John Bright on Biblical Intertextuality

John Bright, in his book The Kingdom of Godoffers a very historically-enriching and theologically-astute presentation of the kingdom which unifies the entire Bible.  I have benefitted much from reading it, especially in the way that he looks at the people under God’s rule as a unified and yet developing body of believers.  In this outline, he is much like Graeme Goldsworthy, who emphasizes God’s people, under God’s rule, in God’s place, but Bright’s pages are more comprehensive in scope, being filled with copious details about the kings of Israel, the dynasties of foreign nations, and the who’s, the when’s, and the how’s of Israel’s history. (It is noteworthy that Goldsworthy references Bright’s work at the end of many chapters in his book According to Plan). 

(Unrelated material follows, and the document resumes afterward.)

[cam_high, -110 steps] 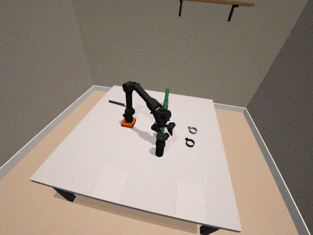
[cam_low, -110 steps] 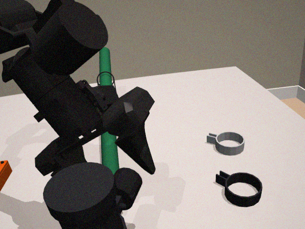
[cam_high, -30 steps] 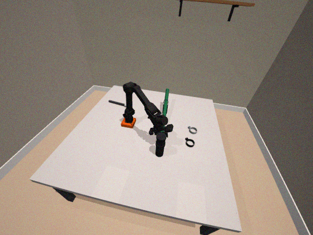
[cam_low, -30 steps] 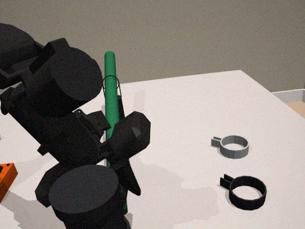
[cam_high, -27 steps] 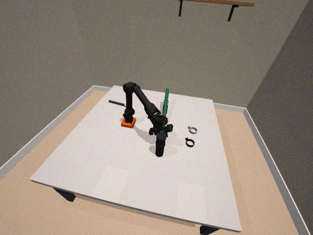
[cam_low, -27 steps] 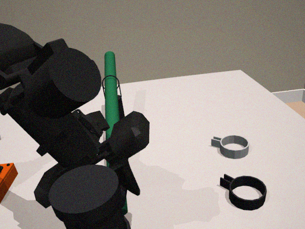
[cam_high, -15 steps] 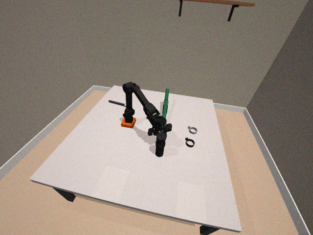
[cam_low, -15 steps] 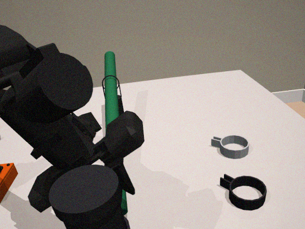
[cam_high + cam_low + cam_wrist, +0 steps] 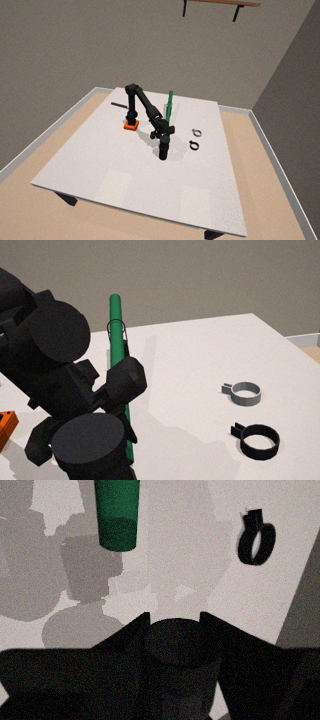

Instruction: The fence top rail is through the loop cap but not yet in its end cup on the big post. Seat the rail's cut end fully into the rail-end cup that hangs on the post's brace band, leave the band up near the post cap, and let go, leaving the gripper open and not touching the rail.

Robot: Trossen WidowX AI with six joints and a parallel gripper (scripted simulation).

In The Kingdom of God, there are many helpful subjects, but I found this description of the Bible’s intertextuality most helpful.   He writes,

The Old Testament is, therefore, as it were, an incomplete book.  It is a story whose Author has not yet written the ending; it is a signpost pointing down a road whose destination–and surely its destination is a city, the City of God (Heb. 11:10, 16)–lies out of sight around many a bend.  [The OT] is a noble building indeed–but it lack a roof!

That roof, by its own affirmation, the New Testament supplies: in announcing in Christ the fulfillment of the hope of Israel it stands as the completion of the Old Testament.  But–and this must not be forgotten–to say that is at the same time to say that it cannot be understood to itself alone apart from the Old Testament.  If the Old Testament be a building without a roof, the New Testament alone may be very like a roof without a building–and that is a structure very hard to comprehend and very hard to hold up!  It is a structure that may be put to all sorts of uses and may shelter all sorts of things, but it is a structure which may be easily be knocked down.  By this we certainly do not mean to say the New Testament is merely an appendage of the Old, or to deny Christ is himself the cornerstone of a mighty building (1 Cor. 3:11; 1 Pet. 2:4-7), but only to insist that it is impossible to set the New Testament apart and to construct a purely New Testament religion without regard to the faith of Israel.

The New Testament rests on and is rooted in the Old.  To ignore this fact is a serious error in method, and one that is bound to lead to a fundamental misunderstanding of the Bible message.  he who commits it has disregarded the central affirmation of the New Testament gospel itself, namely Christ had come to make actual what the Old Testament hoped for, not to destroy it and replace it with a new and better faith (John Bright, The Kingdom of God [Nashville, TN: Abingdon, 1953]).

May we never stop marveling at the wisdom and beauty of God’s holy Word.